§ What the task asks
Only the words of the entries are wanted, repeated exactly and without images.

Records from a collection
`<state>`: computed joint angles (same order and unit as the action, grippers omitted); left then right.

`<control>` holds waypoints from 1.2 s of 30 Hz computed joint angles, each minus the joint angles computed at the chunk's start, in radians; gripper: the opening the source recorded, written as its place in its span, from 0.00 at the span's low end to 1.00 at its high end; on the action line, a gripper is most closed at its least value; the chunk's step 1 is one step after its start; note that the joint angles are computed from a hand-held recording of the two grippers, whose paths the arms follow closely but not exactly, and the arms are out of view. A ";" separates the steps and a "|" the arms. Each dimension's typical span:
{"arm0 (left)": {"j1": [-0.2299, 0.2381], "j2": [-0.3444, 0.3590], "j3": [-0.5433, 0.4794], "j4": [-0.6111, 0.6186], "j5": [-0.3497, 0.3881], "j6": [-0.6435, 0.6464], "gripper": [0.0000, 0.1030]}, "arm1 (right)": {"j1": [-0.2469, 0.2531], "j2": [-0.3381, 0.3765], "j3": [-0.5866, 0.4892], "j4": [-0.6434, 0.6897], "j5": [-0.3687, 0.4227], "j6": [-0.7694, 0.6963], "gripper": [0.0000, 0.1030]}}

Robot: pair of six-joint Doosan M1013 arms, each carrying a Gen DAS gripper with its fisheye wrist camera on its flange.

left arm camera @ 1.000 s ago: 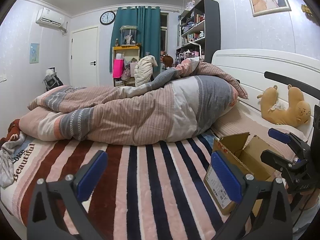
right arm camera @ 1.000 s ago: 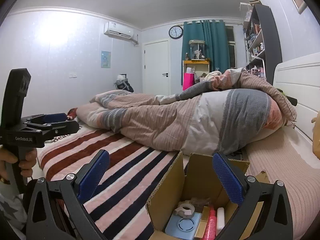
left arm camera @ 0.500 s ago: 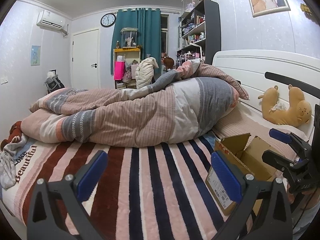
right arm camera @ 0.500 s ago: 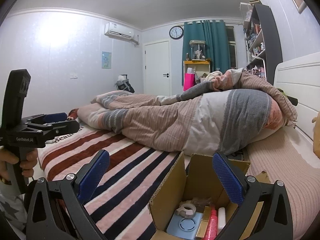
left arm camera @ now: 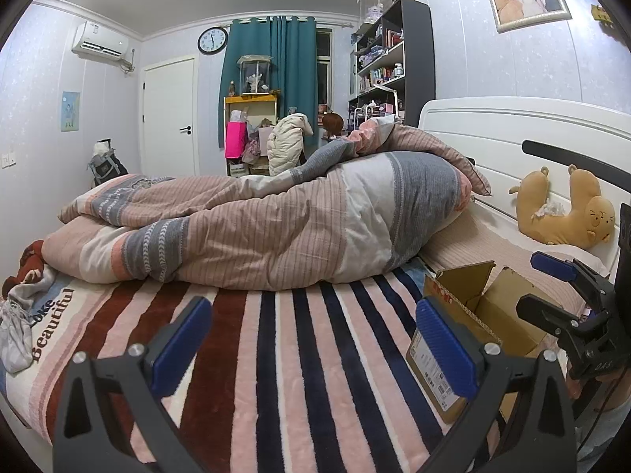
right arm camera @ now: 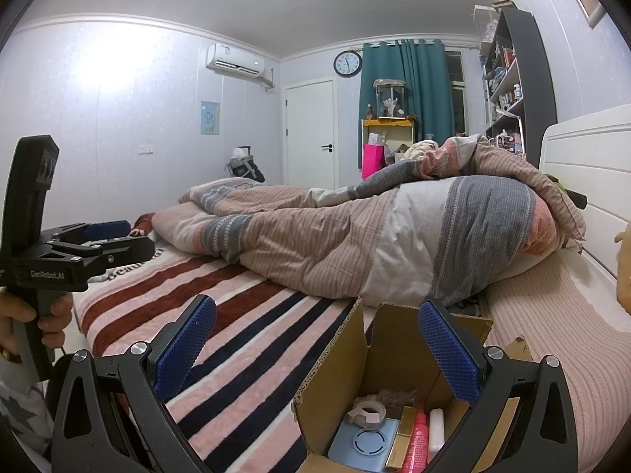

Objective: Organize rigid objects

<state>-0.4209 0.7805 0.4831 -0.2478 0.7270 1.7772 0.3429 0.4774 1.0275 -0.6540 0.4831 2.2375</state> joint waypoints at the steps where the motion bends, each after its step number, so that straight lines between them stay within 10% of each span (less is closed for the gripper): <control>1: 0.001 0.000 -0.001 -0.002 0.001 0.002 0.99 | 0.000 0.000 0.000 -0.001 0.000 0.000 1.00; 36: 0.009 0.007 -0.013 -0.016 0.013 0.019 0.99 | -0.003 -0.001 0.001 0.003 -0.002 -0.005 1.00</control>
<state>-0.4124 0.7871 0.4696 -0.2640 0.7403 1.7965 0.3403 0.4768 1.0283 -0.6509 0.4813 2.2324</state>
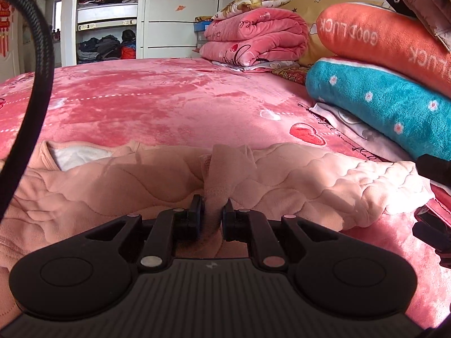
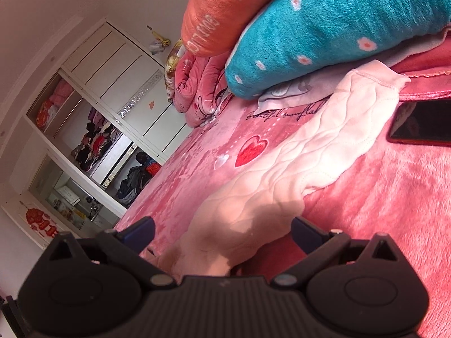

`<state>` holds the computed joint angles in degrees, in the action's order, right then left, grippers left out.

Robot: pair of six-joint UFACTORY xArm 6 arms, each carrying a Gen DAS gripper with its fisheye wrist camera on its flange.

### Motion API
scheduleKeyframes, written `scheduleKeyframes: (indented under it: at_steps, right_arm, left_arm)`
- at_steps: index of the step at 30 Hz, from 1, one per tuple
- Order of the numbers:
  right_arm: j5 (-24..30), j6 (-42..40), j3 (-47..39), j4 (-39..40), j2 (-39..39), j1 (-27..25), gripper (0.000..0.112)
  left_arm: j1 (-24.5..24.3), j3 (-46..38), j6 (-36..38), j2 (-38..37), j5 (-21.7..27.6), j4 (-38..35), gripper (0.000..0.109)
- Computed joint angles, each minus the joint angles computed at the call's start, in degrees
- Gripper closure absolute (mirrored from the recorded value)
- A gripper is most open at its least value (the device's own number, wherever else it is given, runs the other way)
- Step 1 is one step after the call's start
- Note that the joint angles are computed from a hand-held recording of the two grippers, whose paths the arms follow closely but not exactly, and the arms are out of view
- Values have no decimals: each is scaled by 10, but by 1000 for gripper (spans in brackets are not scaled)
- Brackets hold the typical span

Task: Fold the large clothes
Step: 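Lift the sleeve with the left gripper and fold it across the jacket front, then lower the folded sleeve onto the jacket and open the left gripper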

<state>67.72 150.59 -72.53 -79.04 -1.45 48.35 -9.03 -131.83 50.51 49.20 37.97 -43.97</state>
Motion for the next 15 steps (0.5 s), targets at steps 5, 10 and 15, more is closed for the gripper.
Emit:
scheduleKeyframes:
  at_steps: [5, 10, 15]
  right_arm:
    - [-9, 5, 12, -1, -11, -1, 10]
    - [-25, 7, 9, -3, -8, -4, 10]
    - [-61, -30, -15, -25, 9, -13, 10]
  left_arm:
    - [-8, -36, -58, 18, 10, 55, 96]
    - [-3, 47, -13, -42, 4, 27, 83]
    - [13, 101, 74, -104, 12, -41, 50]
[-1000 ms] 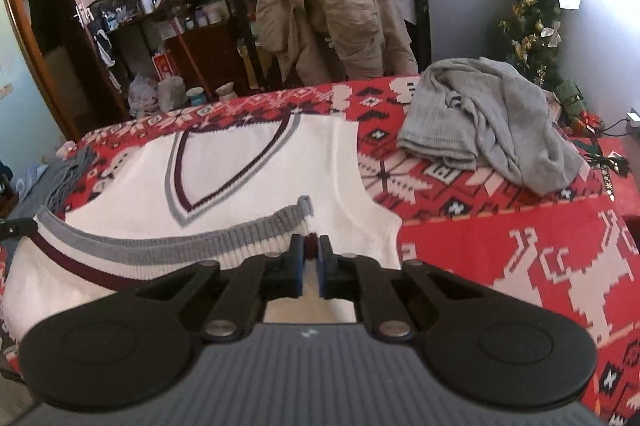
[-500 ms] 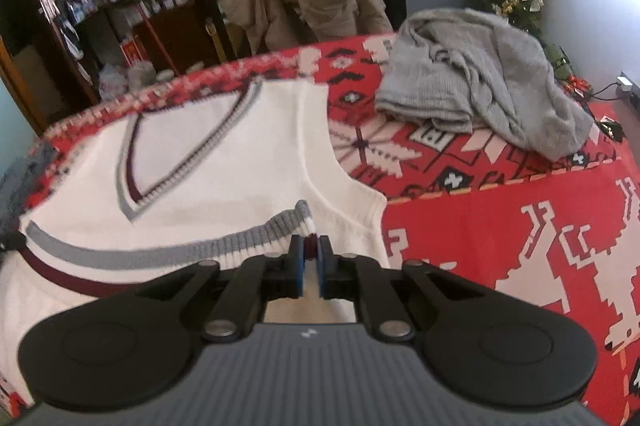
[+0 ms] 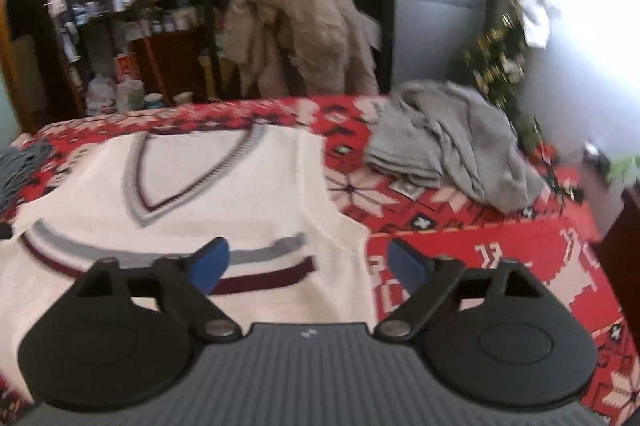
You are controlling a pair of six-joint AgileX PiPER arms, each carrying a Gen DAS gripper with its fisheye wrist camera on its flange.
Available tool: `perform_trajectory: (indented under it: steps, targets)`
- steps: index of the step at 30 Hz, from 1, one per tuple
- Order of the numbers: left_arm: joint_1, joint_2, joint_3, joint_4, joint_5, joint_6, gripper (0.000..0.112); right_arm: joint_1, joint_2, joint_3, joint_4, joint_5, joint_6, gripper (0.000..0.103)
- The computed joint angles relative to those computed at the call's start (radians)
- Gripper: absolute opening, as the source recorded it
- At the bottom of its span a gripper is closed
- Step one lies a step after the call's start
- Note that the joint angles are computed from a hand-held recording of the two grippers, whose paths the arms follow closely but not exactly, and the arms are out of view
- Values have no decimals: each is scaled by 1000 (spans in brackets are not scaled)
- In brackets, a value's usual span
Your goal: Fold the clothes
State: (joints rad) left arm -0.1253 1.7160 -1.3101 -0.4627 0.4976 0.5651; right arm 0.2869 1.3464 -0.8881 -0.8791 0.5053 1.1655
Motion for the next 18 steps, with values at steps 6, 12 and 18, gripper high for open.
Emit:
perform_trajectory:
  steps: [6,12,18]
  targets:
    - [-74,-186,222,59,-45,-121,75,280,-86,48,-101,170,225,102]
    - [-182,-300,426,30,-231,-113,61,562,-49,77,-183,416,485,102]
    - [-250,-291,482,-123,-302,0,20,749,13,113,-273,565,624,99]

§ Task result
`<state>`: computed joint angles (same order and unit as the action, grippers omitted); left then right.

`<control>` holds waypoints from 1.2 s of 30 Hz computed joint angles, each minus the joint angles computed at the chunk's start, in radians; gripper: the opening the source recorded, written as its place in its span, from 0.00 at the span's low end to 1.00 at its high end; on the action line, a gripper is most closed at its least value; the chunk's step 1 is one step after its start; note that the joint angles are computed from a hand-held recording of the two grippers, whose paths the arms follow closely but not exactly, and the arms are out of view. A ";" separates the steps and a "|" the arms. Each dimension's typical span:
{"arm0 (left)": {"j1": [-0.2299, 0.2381], "j2": [-0.3444, 0.3590], "j3": [-0.5433, 0.4794], "j4": [-0.6111, 0.6186], "j5": [-0.3497, 0.3881], "j6": [-0.6435, 0.6464], "gripper": [0.0000, 0.1030]}, "arm1 (right)": {"j1": [-0.2469, 0.2531], "j2": [-0.3381, 0.3765], "j3": [-0.5866, 0.4892], "j4": [-0.6434, 0.6897], "j5": [-0.3687, 0.4227], "j6": [-0.7694, 0.6963], "gripper": [0.0000, 0.1030]}}

Robot: pair of six-joint Doosan M1013 arms, each carrying a Gen DAS gripper with its fisheye wrist camera on its flange.

left arm camera @ 1.000 s ago: 
right arm camera @ 1.000 s ago: 
left arm camera @ 0.500 s ago: 
right arm camera @ 0.500 s ago: 
left arm camera @ now: 
right arm camera @ now: 

Objective: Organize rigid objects

<state>-0.4209 0.7805 0.4831 -0.2478 0.7270 1.7772 0.3429 0.4774 1.0275 -0.6540 0.4831 2.2375</state> joint waypoints at the steps where the motion bends, each after its step number, so that straight lines between them stay within 10% of each span (less is closed for the gripper): <control>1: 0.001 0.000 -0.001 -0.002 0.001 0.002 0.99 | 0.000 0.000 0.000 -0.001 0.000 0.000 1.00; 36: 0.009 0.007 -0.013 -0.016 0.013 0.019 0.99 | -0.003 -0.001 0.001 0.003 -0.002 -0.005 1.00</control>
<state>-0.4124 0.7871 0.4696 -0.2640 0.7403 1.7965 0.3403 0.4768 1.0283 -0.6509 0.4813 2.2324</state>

`<state>` holds the computed joint angles in degrees, in the action's order, right then left, grippers left out.

Robot: pair of six-joint UFACTORY xArm 6 arms, each carrying a Gen DAS gripper with its fisheye wrist camera on its flange.

### Motion API
scheduleKeyframes, written `scheduleKeyframes: (indented under it: at_steps, right_arm, left_arm)`
- at_steps: index of the step at 30 Hz, from 1, one per tuple
- Order of the numbers:
  right_arm: j5 (-24..30), j6 (-42..40), j3 (-47..39), j4 (-39..40), j2 (-39..39), j1 (-27..25), gripper (0.000..0.112)
  left_arm: j1 (-24.5..24.3), j3 (-46..38), j6 (-36..38), j2 (-38..37), j5 (-21.7..27.6), j4 (-38..35), gripper (0.000..0.109)
- Computed joint angles, each minus the joint angles computed at the call's start, in degrees
- Gripper closure absolute (mirrored from the recorded value)
- A gripper is most open at its least value (the device's own number, wherever else it is given, runs the other way)
- Step 1 is one step after the call's start
- Note that the joint angles are computed from a hand-held recording of the two grippers, whose paths the arms follow closely but not exactly, and the arms are out of view
- Values have no decimals: each is scaled by 10, but by 1000 for gripper (spans in brackets are not scaled)
- Brackets hold the typical span

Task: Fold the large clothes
Step: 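Lift the sleeve with the left gripper and fold it across the jacket front, then lower the folded sleeve onto the jacket and open the left gripper
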
<state>67.72 150.59 -72.53 -79.04 -1.45 48.35 -9.03 -131.83 50.51 49.20 37.97 -43.97</state>
Motion for the next 15 steps (0.5 s), targets at steps 5, 10 and 15, more is closed for the gripper.
Emit:
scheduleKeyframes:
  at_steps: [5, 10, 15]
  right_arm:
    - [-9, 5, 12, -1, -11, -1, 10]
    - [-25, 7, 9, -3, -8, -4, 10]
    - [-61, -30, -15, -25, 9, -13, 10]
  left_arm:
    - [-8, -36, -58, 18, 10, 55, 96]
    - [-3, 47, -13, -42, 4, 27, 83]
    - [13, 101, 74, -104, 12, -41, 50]
[-1000 ms] 
[-500 ms] 
[+0 ms] 
You are controlling a pair of six-joint AgileX PiPER arms, each carrying a Gen DAS gripper with its fisheye wrist camera on its flange.
Available tool: `perform_trajectory: (indented under it: steps, targets)`
- steps: index of the step at 30 Hz, from 1, one per tuple
- Order of the numbers: left_arm: joint_1, joint_2, joint_3, joint_4, joint_5, joint_6, gripper (0.000..0.112); right_arm: joint_1, joint_2, joint_3, joint_4, joint_5, joint_6, gripper (0.000..0.103)
- The computed joint angles relative to those computed at the call's start (radians)
- Gripper: absolute opening, as the source recorded it
- At the bottom of its span a gripper is closed
- Step one lies a step after the call's start
- Note that the joint angles are computed from a hand-held recording of the two grippers, whose paths the arms follow closely but not exactly, and the arms are out of view
- Values have no decimals: each is scaled by 1000 (spans in brackets are not scaled)
- In brackets, a value's usual span
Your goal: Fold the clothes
State: (joints rad) left arm -0.1253 1.7160 -1.3101 -0.4627 0.4976 0.5651; right arm 0.2869 1.3464 -0.8881 -0.8791 0.5053 1.1655
Motion for the next 18 steps, with values at steps 6, 12 and 18, gripper high for open.
Emit:
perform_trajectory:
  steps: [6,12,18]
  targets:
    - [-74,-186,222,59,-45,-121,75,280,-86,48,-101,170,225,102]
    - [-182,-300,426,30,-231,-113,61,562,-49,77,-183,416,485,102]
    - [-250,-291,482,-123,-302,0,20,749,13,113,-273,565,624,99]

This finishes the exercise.